Republican state representatives joined with Democrats in overriding Kansas governor Sam Brownback’s veto on tax reform measures.
In 2012, Brownback approved cuts that dropped the tax rate to 2.6 percent for married couples who filed jointly and earned $30,000 a year or less. Couples making more than $30,000 paid 4.6 percent.
Unmarried taxpayers earning less than $15,000 paid 2.6 percent, and those making above $15,000 paid 4.6 percent.
The experiment was praised by conservatives across the country, including then-Senate Minority Leader Mitch McConnell.
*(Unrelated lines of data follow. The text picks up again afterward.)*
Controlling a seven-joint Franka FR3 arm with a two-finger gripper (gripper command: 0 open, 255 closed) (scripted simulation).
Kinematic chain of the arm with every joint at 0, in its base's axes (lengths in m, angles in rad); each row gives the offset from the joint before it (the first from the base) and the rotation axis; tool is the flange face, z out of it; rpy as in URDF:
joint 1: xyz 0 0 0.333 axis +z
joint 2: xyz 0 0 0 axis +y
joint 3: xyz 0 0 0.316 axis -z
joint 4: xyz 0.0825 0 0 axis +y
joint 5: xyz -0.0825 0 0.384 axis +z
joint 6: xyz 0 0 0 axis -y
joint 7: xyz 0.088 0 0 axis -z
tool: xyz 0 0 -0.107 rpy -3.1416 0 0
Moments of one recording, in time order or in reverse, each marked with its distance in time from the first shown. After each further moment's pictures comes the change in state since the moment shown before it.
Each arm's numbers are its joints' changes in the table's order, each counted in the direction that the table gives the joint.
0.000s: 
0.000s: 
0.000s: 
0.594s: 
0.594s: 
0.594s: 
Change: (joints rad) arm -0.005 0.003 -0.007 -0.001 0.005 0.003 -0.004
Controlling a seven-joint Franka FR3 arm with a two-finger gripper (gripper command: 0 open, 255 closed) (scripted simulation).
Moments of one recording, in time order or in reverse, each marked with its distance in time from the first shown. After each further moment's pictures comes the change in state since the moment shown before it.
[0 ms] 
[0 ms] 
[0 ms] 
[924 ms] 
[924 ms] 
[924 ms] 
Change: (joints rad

He said the reforms were “exactly the sort of thing we want to do here, in Washington.”
The cuts aimed to boost small business growth, but ended up cutting Kansas’ income tax revenue by nearly a quarter for 2014. That would have underfunded the state by a projected $900 million over the next two years.
Eventually, the state Supreme Court ruled the school funding levels were unconstitutional. Now, lawmakers seem to have conceded that the experiment failed.
Even though much of his own party rejected the plan, Gov. Brownback remained defiant.
“In my estimation, I think the tax policy move last night in the legislature was the wrong move. I think it’s wrong for the long term — of you, of the state of Kansas. I think it’s wrong for growth,” Brownback said at a press conference.
Starting in 2018, tax rates will go up slightly, though not as high as they were before the “Kansas experiment” began.